Tuning polycaprolactone degradation for long acting implantables

Abstract

Polycaprolactone (PCL) is a bioresorbable polyester that has been widely used in biomedical applications since the 1970s. Because PCL undergoes bulk degradation, it is especially amenable to drug delivery applications. To ensure safety, a drug eluting implant must typically remain intact until the drug is exhausted, and following exhaustion the implant should breakdown and be resorbed. Many PCL based implants target delivery on the order of six months to one year, yet the time to degradation of PCLs is often on the order of multiple years.

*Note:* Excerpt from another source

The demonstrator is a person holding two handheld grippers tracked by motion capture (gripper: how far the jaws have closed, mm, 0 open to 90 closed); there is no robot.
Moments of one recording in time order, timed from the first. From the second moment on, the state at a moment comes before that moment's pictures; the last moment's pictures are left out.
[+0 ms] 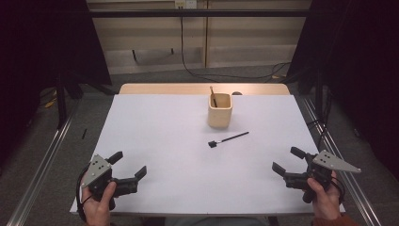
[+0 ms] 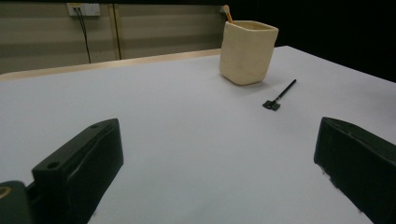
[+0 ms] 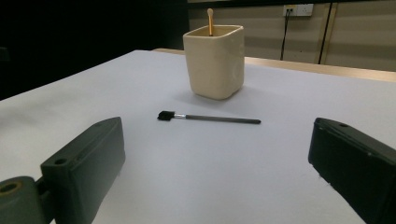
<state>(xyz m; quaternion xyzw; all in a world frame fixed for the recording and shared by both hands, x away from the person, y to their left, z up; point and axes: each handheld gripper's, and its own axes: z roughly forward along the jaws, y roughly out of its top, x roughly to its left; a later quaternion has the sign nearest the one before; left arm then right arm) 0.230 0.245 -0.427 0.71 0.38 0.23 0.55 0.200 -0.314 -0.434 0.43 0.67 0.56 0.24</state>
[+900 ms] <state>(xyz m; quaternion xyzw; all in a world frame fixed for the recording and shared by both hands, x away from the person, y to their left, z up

It is known that the time to degradation of PCL is directly related to its initial molecular weight; however, the limited integrity of neat low molecular weight PCLs make them unsuitable for implantation. Here we outline an approach to tune the time to degradation of PCL by blending low and high molecular weight polymers. We show that the degradation rate and permeability of PCL films are insensitive to their composition, and weight-average molecular weight (Mw) is predictive of time to fragmentation. Additionally, we demonstrate that compositions with up to 50 wt % low molecular weight polymer can retain the mechanical properties of a high molecular weight material. The resulting material has a lower effective Mw and a shorter time to degradation. In accelerated testing, it is possible to reduce time to degradation by roughly two-fold without sacrificing mechanical integrity. This provides versatility in adapting device designs to meet the needs of a specific application. These findings have implications in the development of biodegradable drug eluting implants, tissue engineering scaffolds, and resorbable surgical materials.